DATASET RECORDS Start Marker

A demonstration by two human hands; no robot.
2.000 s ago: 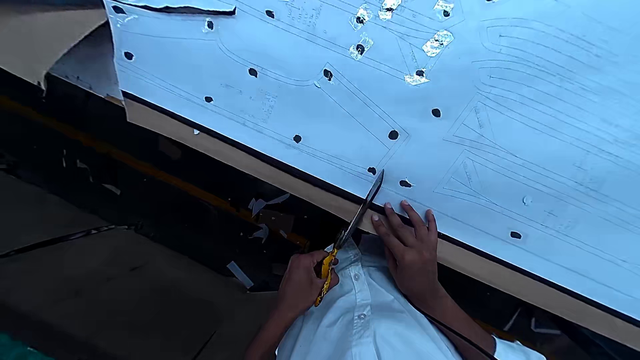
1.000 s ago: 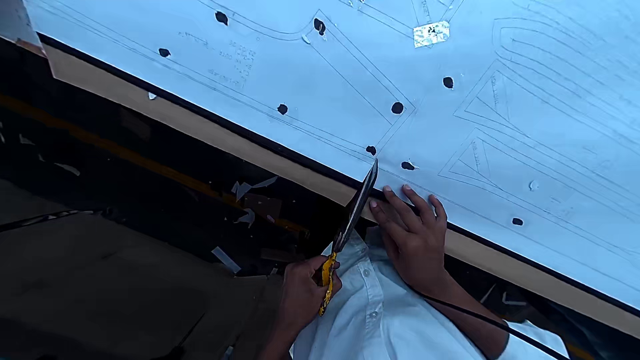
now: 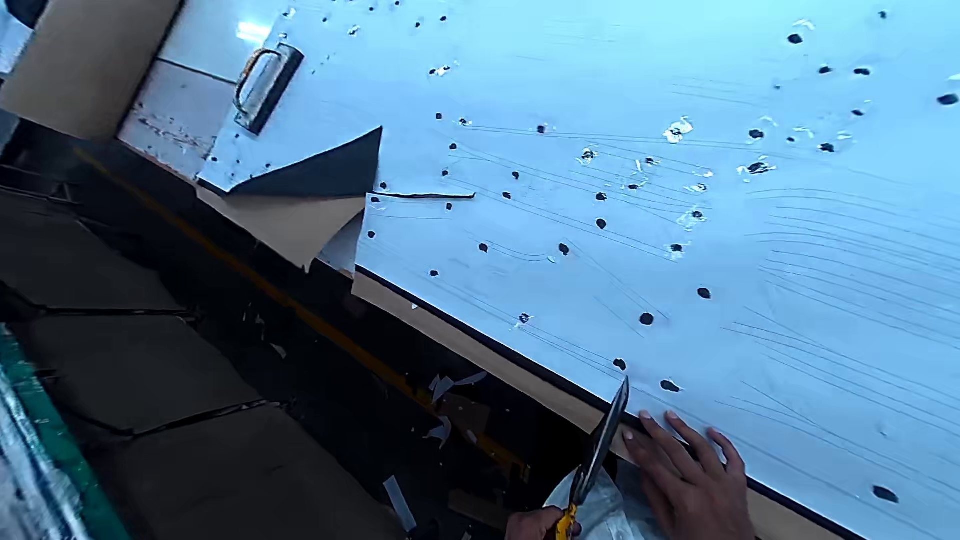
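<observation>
My left hand (image 3: 534, 523), partly cut off by the bottom edge, grips the yellow handles of scissors (image 3: 598, 442). Their blades point up, tips at the near edge of a large pale paper sheet (image 3: 570, 292) with drawn pattern lines and dark holes. My right hand (image 3: 697, 480) lies with fingers apart on that sheet's near edge, just right of the blades. A dark layer and brown paper (image 3: 480, 360) show under the sheet's edge. Farther left, a cut opens the sheet, and a dark flap (image 3: 322, 169) is folded over beside it.
A metal block with a curved handle (image 3: 268, 86) rests on the sheet at the upper left. Brown board (image 3: 90, 60) stands beyond it. Paper scraps (image 3: 450, 386) lie in the dark area below the table edge, and a green-edged surface (image 3: 52, 427) is at the lower left.
The view has swung left, bringing the handled block and more of the folded flap into sight. My left hand still holds the scissors, and my right hand stays at the sheet's edge.
</observation>
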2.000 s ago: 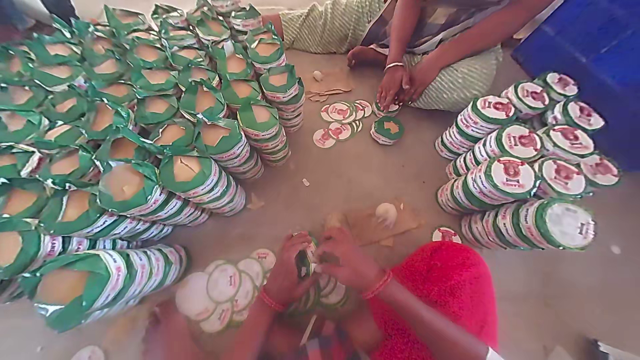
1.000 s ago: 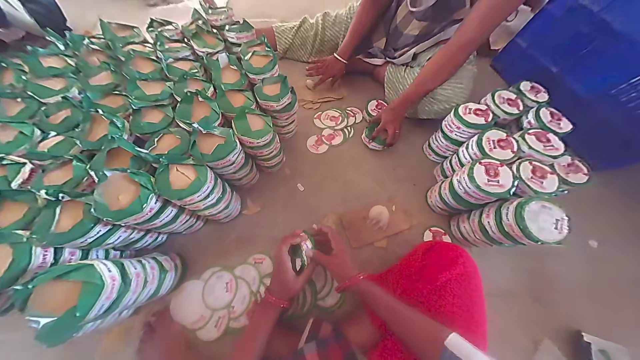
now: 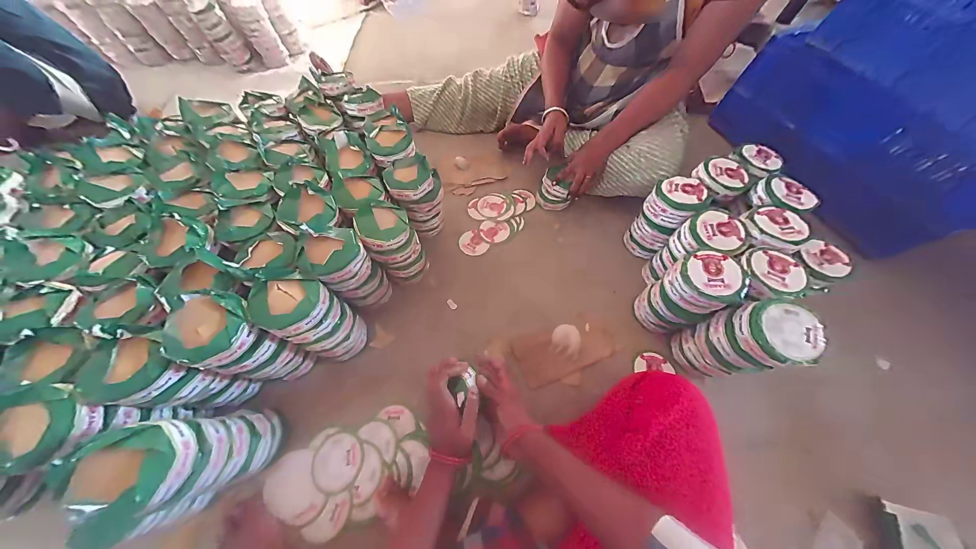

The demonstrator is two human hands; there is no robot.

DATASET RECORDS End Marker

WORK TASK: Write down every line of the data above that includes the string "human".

ANSWER TO THE PROBLEM:
A demonstration by two human hands; no robot.
The demonstrator is two human hands; there is no robot.

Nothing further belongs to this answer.